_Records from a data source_
□ □ □
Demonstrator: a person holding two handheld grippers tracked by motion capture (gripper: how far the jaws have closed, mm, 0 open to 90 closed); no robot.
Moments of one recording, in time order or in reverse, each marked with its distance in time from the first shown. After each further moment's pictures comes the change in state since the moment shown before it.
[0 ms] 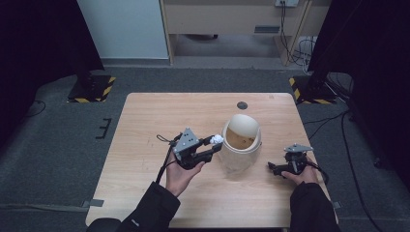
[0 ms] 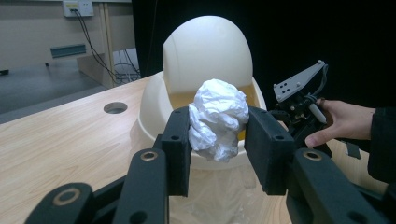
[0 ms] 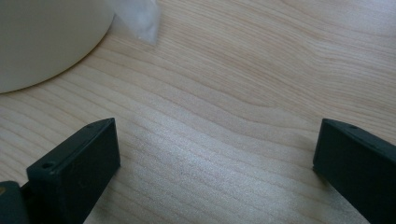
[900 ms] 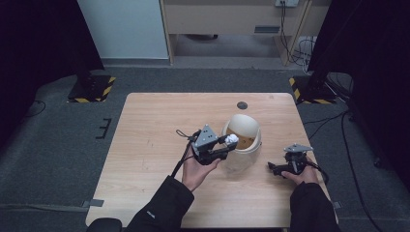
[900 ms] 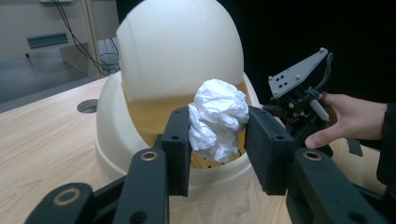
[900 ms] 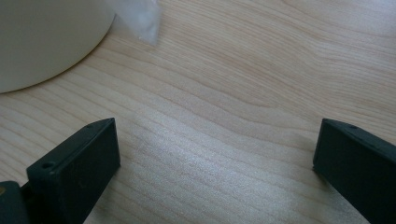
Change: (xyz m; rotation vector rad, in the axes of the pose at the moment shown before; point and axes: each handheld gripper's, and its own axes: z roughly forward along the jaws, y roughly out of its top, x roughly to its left) left arm -0.010 0.002 0.046 0.062 -0.038 0.018; right arm 0.000 0.000 0.000 -0.001 0.000 -0.005
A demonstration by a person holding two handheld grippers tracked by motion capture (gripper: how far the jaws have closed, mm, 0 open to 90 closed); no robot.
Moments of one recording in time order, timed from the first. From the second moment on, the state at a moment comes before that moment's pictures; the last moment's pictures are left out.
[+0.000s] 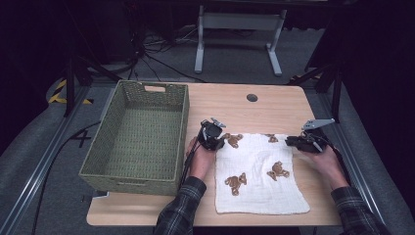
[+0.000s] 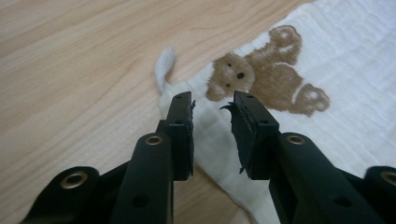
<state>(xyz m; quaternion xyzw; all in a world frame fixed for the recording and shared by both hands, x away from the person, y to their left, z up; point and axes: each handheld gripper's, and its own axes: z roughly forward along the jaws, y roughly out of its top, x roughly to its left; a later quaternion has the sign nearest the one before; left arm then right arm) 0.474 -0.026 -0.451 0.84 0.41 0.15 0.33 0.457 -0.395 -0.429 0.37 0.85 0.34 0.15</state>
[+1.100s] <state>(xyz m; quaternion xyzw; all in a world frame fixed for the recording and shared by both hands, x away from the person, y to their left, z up) 0.501 -0.021 -0.450 0.82 0.43 0.12 0.35 0.496 -0.400 -0.439 0.39 0.84 0.33 0.14</state>
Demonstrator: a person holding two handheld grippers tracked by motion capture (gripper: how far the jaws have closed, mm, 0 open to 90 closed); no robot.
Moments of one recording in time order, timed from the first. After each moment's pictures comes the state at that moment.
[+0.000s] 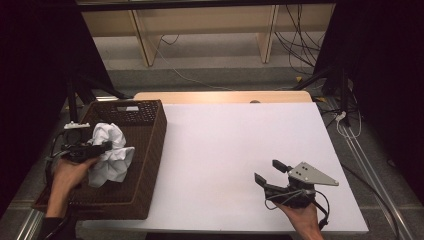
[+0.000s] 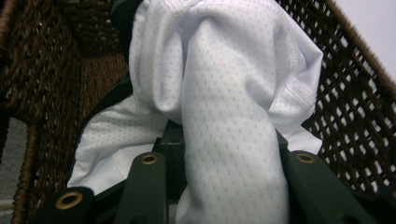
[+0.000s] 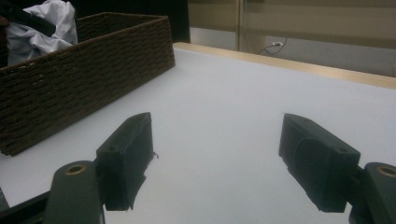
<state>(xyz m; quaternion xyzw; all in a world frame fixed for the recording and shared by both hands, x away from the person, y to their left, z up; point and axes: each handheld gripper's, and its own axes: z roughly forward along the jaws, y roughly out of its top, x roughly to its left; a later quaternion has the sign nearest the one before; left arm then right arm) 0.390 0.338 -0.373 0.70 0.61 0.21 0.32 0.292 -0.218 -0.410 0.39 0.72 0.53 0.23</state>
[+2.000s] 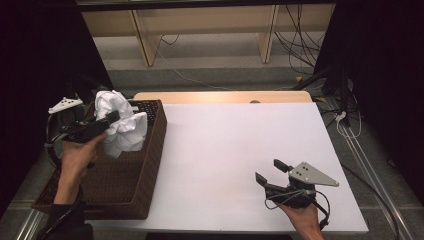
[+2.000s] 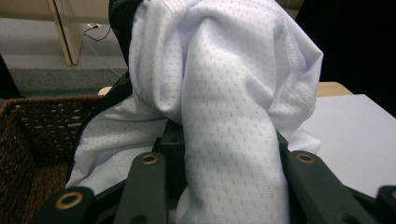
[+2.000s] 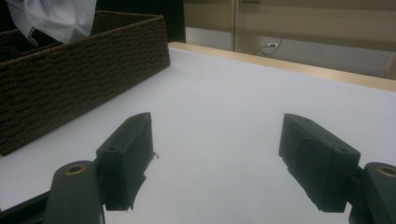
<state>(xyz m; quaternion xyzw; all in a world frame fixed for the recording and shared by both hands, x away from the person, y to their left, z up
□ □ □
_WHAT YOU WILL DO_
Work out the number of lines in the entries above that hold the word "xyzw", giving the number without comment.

_RESPONSE TO THE EXERCISE_
4